SUPPLIED MATERIAL below:

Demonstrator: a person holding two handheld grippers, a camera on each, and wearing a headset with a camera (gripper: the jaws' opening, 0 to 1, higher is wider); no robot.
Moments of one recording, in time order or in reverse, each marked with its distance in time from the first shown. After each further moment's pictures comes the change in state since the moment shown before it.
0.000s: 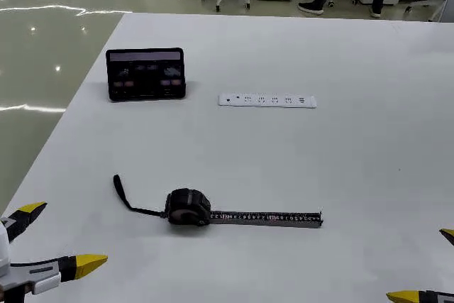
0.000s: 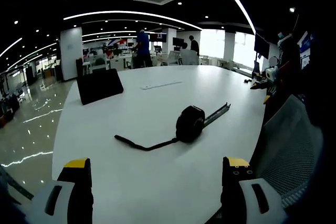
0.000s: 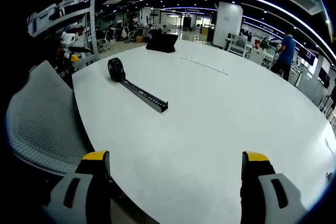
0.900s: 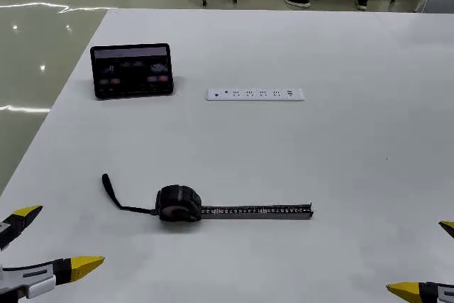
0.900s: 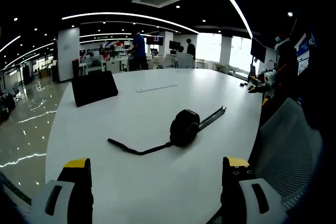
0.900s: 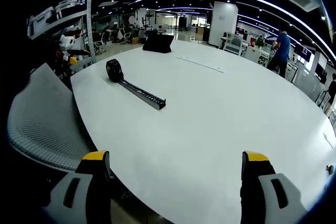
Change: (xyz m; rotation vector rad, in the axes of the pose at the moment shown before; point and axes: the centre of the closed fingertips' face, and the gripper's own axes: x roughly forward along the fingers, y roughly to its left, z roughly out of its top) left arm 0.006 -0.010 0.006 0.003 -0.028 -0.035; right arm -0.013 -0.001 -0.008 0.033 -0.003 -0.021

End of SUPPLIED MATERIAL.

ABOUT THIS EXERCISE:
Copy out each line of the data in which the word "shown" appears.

ANSWER BELOW:
Moments of one recording, in time order or in reverse, each marked with its distance in time from the first shown. After each further moment's pictures comes the change in state since the moment shown before it.
Change: (xyz m; rotation vector rad, in the axes of the pose at the moment shown before; point and axes: the centre of the closed fingertips' face, and the gripper's own axes: x roughly forward along the fingers, y roughly to its left, z roughly out of its top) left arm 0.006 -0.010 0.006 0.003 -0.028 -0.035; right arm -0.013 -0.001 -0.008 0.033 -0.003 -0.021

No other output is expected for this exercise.